Are You Holding on to the Monkey?

Friday, November 30, 2012
I had this interesting conversation with a General Manager (whose name I cannot reveal) of the largest Seminar company in the world. We were just talking about staff issues and how sometimes the managers of a company like to take on the responsibilities of their staff and try to solve all their problems. They sometimes feel responsible if their staff can't deal with their own problems and try very hard to reassure their colleagues that "we'll pull through this together, I just need to think of a way out".
I call this syndrome: Holding on to the monkey.
Allow me to explain.
What is the monkey? The monkey is a personification of typical problems that your staff or colleagues face in their everyday work. Everyone has their own set of monkeys and it does affect their daily work. But what they do with it is important.
For most people, whenever they face a monkey or monkeys (many problems at the same time), they will usually go to their managers and ask for help. They share with their managers how it affects them and look for advice. This is good but this is where the problem begins. They leave the monkey with the managers and expect them to solve it.
I personally know it very well because I have many clients who share with me that they have informed their boss about the problem and are waiting for their boss to give them the direction.
The boss however, is not able to deal with the problem quickly (sometimes they are travelling or have work piled up so high that his or her face is blocked by stacks of files and papers).

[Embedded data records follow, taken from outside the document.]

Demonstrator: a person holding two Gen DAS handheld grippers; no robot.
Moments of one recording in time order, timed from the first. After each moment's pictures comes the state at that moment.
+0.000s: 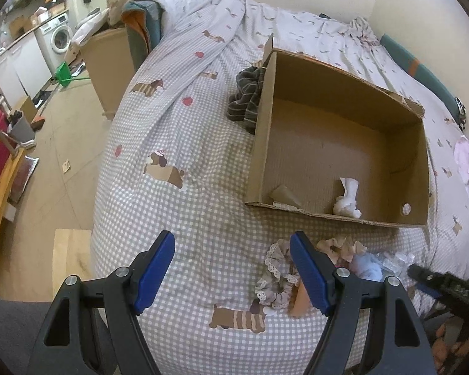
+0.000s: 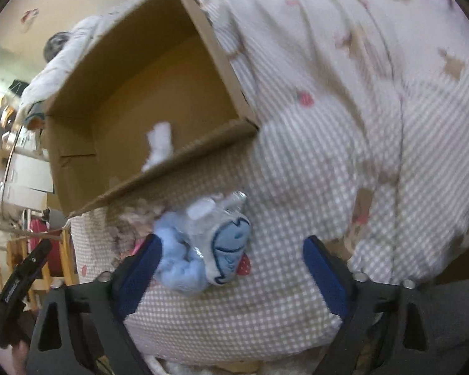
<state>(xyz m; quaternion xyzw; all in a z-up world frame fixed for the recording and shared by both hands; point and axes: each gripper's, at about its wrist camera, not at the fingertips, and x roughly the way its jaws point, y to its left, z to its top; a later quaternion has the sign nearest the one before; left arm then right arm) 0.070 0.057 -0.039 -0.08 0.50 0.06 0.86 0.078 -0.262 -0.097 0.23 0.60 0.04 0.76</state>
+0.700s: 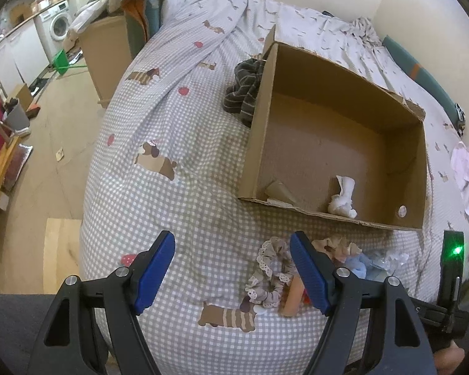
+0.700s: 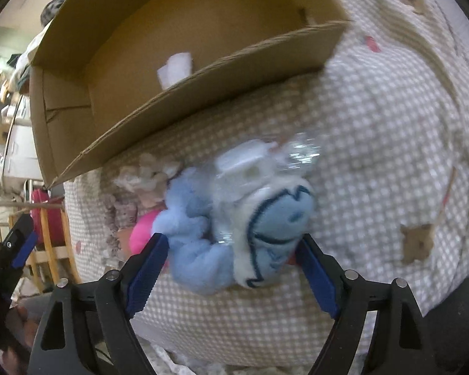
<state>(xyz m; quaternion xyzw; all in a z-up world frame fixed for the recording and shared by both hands) 0.074 0.056 -0.046 -0.10 0.51 0.06 0.85 0.095 -0.196 -0.144 0.21 0.66 0.08 0.71</state>
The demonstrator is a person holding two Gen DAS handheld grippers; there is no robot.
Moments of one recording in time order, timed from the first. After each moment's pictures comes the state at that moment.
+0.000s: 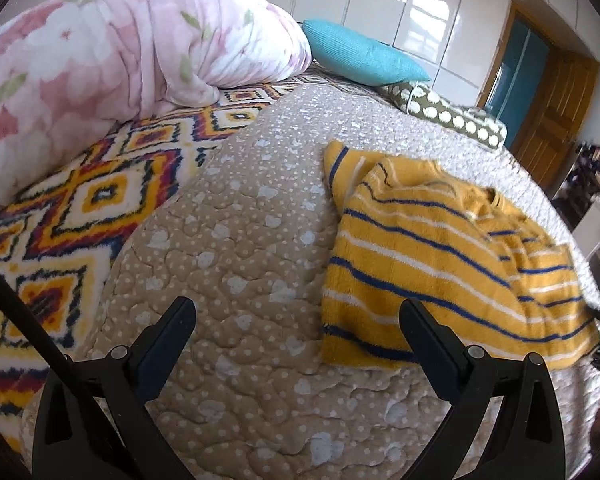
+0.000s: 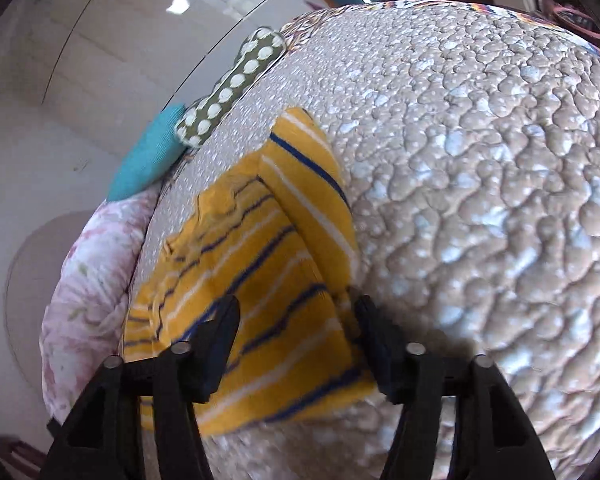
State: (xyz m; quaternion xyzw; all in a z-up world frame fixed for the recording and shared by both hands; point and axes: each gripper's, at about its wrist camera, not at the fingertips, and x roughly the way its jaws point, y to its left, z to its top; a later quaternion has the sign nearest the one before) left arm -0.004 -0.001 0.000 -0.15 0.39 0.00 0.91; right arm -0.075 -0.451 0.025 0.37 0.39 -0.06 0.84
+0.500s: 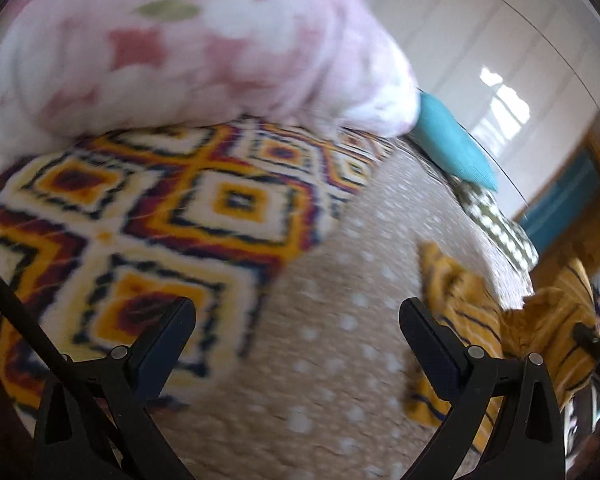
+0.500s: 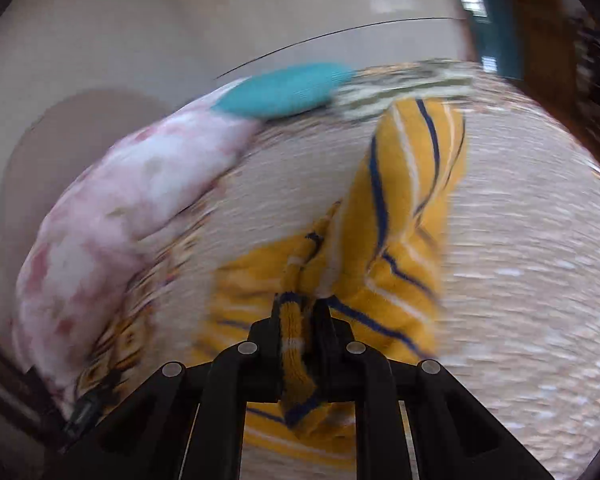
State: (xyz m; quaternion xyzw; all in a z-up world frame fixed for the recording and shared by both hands) left arm -0.031 0.126 0.004 -0.33 0.34 0.11 0.87; right arm 0.028 -0.194 0.133 0.12 0.41 0.11 0.90
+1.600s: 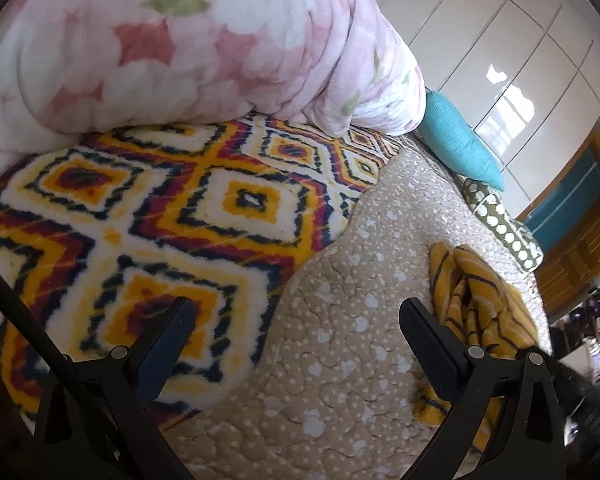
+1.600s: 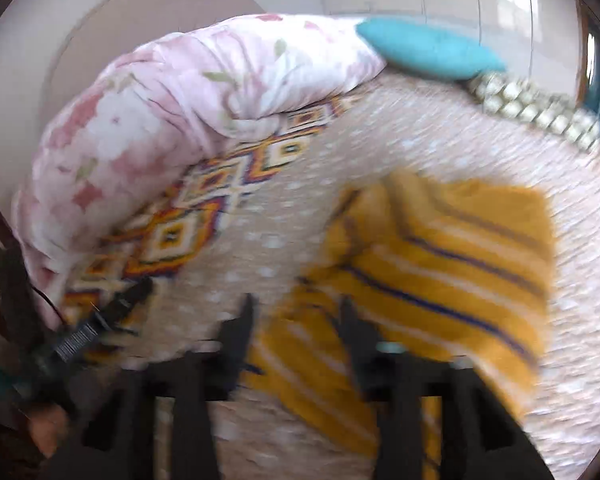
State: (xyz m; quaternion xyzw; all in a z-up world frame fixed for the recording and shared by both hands) left arm -0.027 0.129 0.001 -0.33 0.35 0.11 0.87; right arm 0.010 -0.089 0.092 -0.07 0.45 0.19 0.87
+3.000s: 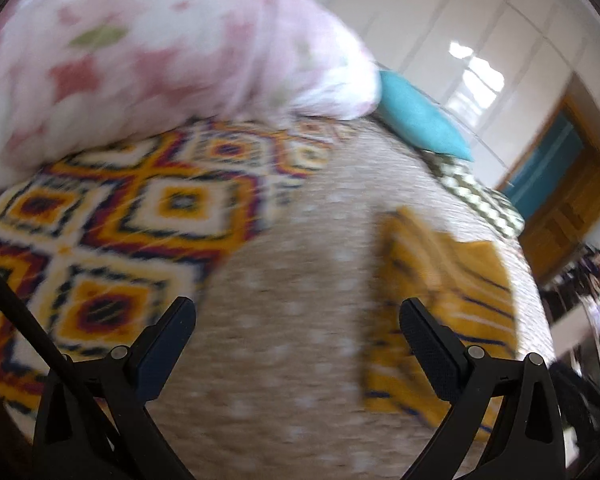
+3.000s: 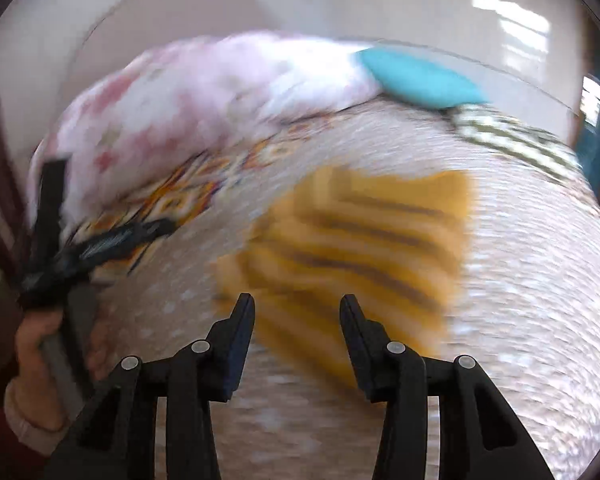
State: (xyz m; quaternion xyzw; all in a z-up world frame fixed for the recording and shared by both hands) left arm -0.012 0.079 0.031 -0.27 0.35 0.04 0.89; right arm -0.049 -0.160 0.122 -0.08 0.40 0.16 0.90
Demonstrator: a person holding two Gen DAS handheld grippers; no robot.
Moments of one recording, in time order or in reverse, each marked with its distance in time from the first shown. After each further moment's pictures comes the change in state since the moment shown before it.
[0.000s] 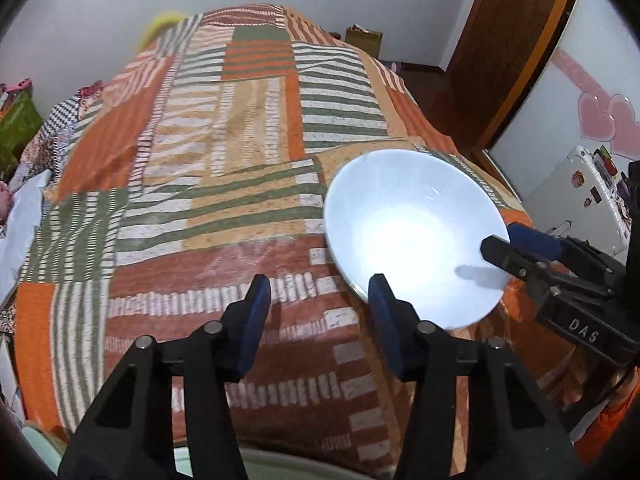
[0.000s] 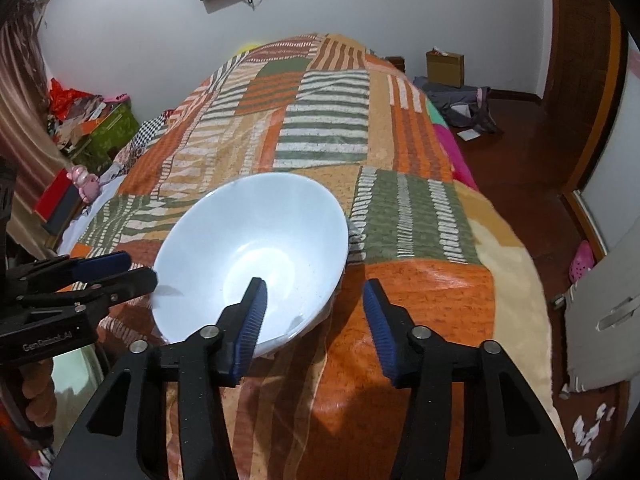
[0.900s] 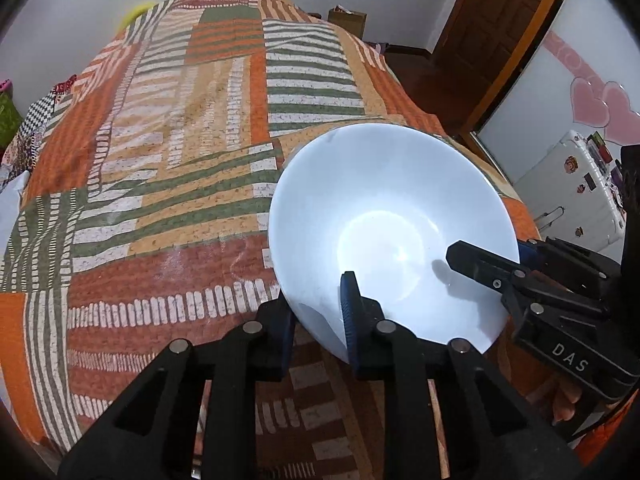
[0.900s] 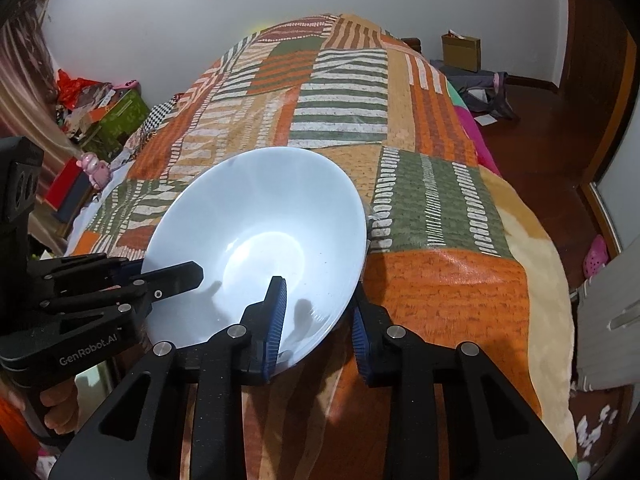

The problem now becomes the boss' problem because the monkey is handled to him (or her). He becomes the bottleneck since everyone is waiting for him to give his 'valuable' input or turn on his 'messiah complex' to save the day with his brilliant ideas.

This is a huge mistake in most problem solving issues involving managers. They take on the problem themselves and hold onto their staff's monkey.
A general rule that you always need to remember: if you are the manager, never work harder than your direct reports. If it is their monkey, you are not doing justice to them by holding on to their monkey.
If you are the manager, never work harder than your direct reports
Before you get upset with me and say that I avoid solving problems, let me explain further.
I'm not saying that we should not listen to the problems of our staff and work with them to develop solutions. What I AM saying is that we should not hold on to the monkey. We work with them, but at the end of the session of brainstorming for solutions, we need to hand back the monkey to them. We allow them to take the responsibility of their own problems and empower them to solve it. We don't take on everything and say that we will settle it for them. Let them follow through the problem and ask them to get back to you if there are further obstacles to demolish. This is what solution focused brief coaching is all about. Help the person move from being problem focused to solution focused.
In fact, we are so nuts about it that in our training, we actually have the monkey sitting in front of our participants our Solution Focused Brief Coaching training.
Back to the conversation that I had with the General Manager, she was joking that she asked her managers to give her their pay if she solved all their major problems for themselves. It was a little mean, but her staff got the point. They know that she will work with them, but not for them.